Question

A lake is covered with ice 2 cm thick. The temperature of ambient air is -15⁰C. Find the rate of thickening of ice. For ice K = $4 \times {10^{ - 4}}$$kcal{m^{ - 1}}{s^{ - 1}}{\left( {^ \circ C} \right)^{ - 1}}$, density =$0.9 \times {10^3}kg{m^{ - 3}}$ and latent heat of ice(L) = $80kcalk{g^{ - 1}}$.

Answer 1

Hint: The heat energy flowing per second through the ice is equal to the heat energy per second due to the change in the state from water to ice i.e. latent heat.

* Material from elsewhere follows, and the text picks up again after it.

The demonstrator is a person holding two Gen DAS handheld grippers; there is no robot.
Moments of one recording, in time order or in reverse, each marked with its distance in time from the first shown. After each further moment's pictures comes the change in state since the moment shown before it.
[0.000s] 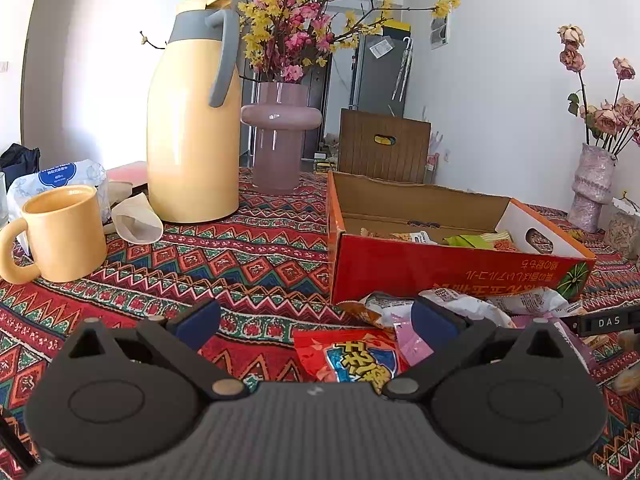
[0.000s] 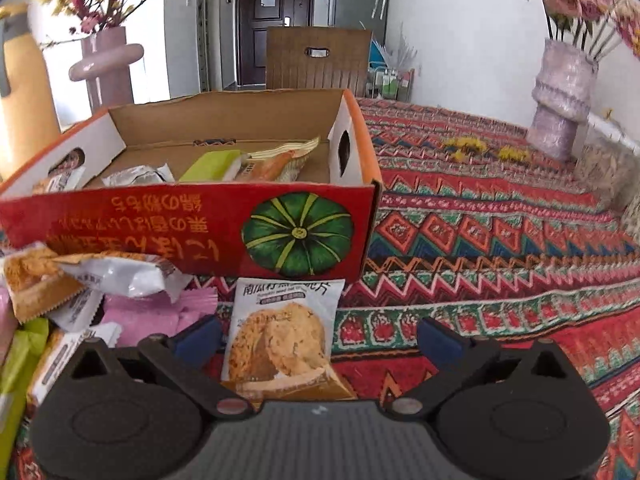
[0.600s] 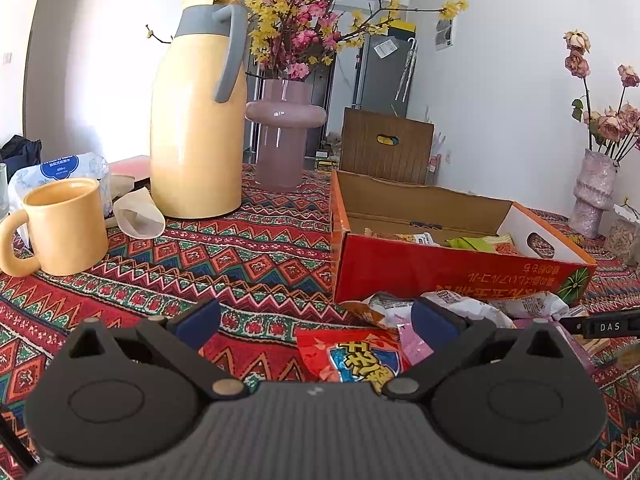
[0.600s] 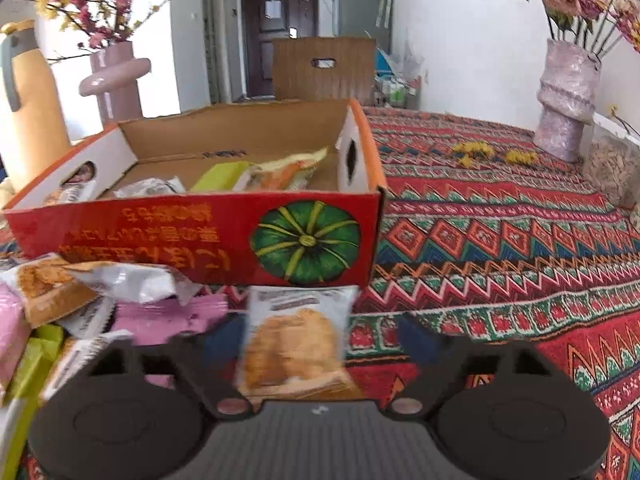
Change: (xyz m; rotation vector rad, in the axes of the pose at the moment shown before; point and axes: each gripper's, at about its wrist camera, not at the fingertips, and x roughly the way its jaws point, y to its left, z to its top) left arm 0.001 0.004 0.000 -0.023 0.006 -0.003; right arm -0.006 0.000 -0.002 -0.008 -0.046 0.040
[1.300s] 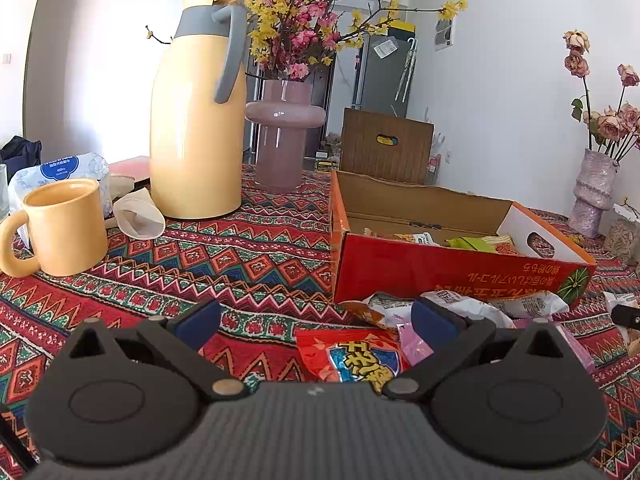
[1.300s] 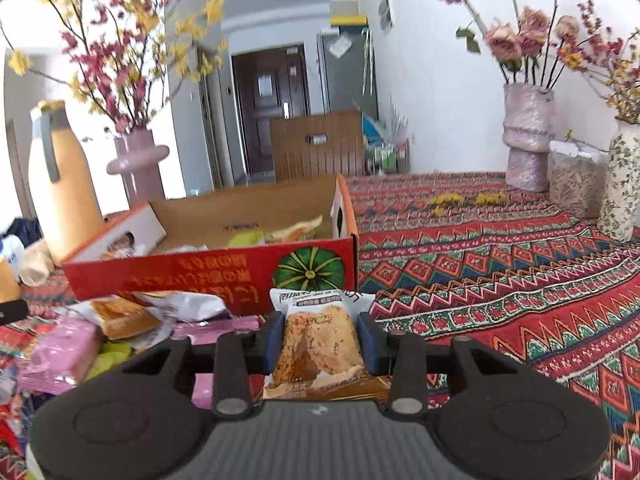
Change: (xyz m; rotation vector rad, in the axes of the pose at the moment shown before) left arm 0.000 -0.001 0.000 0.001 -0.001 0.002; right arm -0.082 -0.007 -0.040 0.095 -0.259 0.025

Complete step by step answer:
The surface of a lake is covered with ice of thickness (y) = 2cm (0.02m) and the temperature (T) of surrounding air is -15⁰C. Let the heat energy flowing through them per second be H.
$H = \dfrac{{dQ}}{{dt}}$ where Q is the heat energy
$H = \dfrac{{\dfrac{{d\left\{ {KA\left( {{T_2} - {T_1}} \right)t} \right\}}}{y}}}{{dt}}$=$\dfrac{{\dfrac{{KAd\left( {{T_2} - {T_1}} \right)dt}}{y}}}{{dt}}$ [where K is a coefficient of thermal conductivity of ice, A is area, ${T_2}$ and ${T_1}$ are final and initial temperature and dt is change in time]

$\Rightarrow H = \dfrac{{KA\left( {dT} \right)}}{y}$ [Since K and A remain constant] [eqn1]
The latent heat of energy (L) is defined as the heat energy evolved in changing the state of a certain mass of a substance i.e., $Q = mL$and let $\dfrac{{dm}}{{dt}}$ represents a change of mass of ice in time t.
$\dfrac{{dm}}{{dt}} = \dfrac{{d\left( {Ay \times \rho } \right)}}{{dt}}$ [ $mass = volume \times density\left( \rho \right)$ and $volume = area\left( A \right) \times thickness$ ]
$\Rightarrow \dfrac{{dm}}{{dt}} = A\rho \dfrac{{dy}}{{dt}}$ [ Since area remain same and the height of ice only increases]
Thus, $H = \dfrac{{dQ}}{{dt}} \Rightarrow \dfrac{{d\left( {mL} \right)}}{{dt}}$
$H = L\dfrac{{dm}}{{dt}}$
Now, we substitute the value of $\dfrac{{dm}}{{dt}}$ in the above equation
$H = LA\rho \left( {\dfrac{{dy}}{{dt}}} \right)\left[ {eqn2} \right]$
We equate eqn1 and eqn2,
$\dfrac{{KAdT}}{y} = LA\rho \dfrac{{dy}}{{dt}}$
$\Rightarrow \dfrac{{dy}}{{dt}} = \dfrac{{KAdT}}{{yLA\rho }}$
$\Rightarrow \dfrac{{dy}}{{dt}} = \dfrac{{KdT}}{{yL\rho }}$
$\Rightarrow \dfrac{{dy}}{{dt}} = \dfrac{{4 \times {{10}^{ - 4}}k \times \left( {0 - \left( { - 15} \right)} \right)}}{{0.02 \times 80k \times 0.9 \times {{10}^3}}}$ [Since final temperature becomes 0⁰C due to formation of ice]
$\Rightarrow \dfrac{{dy}}{{dt}} = \dfrac{{4 \times {{10}^{ - 4}} \times 15}}{{1.44 \times {{10}^3}}}$
$\Rightarrow \dfrac{{dy}}{{dt}} = \dfrac{{60 \times {{10}^{ - 4}}}}{{1.44 \times {{10}^3}}}$
$\Rightarrow \dfrac{{dy}}{{dt}} = 41.67 \times {10^{ - 7}} = 4.167 \times {10^{ - 6}}m/s$
Therefore, the rate of thickening of ice is $4.167 \times {10^{ - 6}}m/s$.

Note:The heat energy is proportional to area, change in temperature and inversely proportional to change in thickness of the substance. The water under the surface of ice changes to ice due to the presence of ice above it and latent heat of energy is the energy which is required in changing the state from water to ice.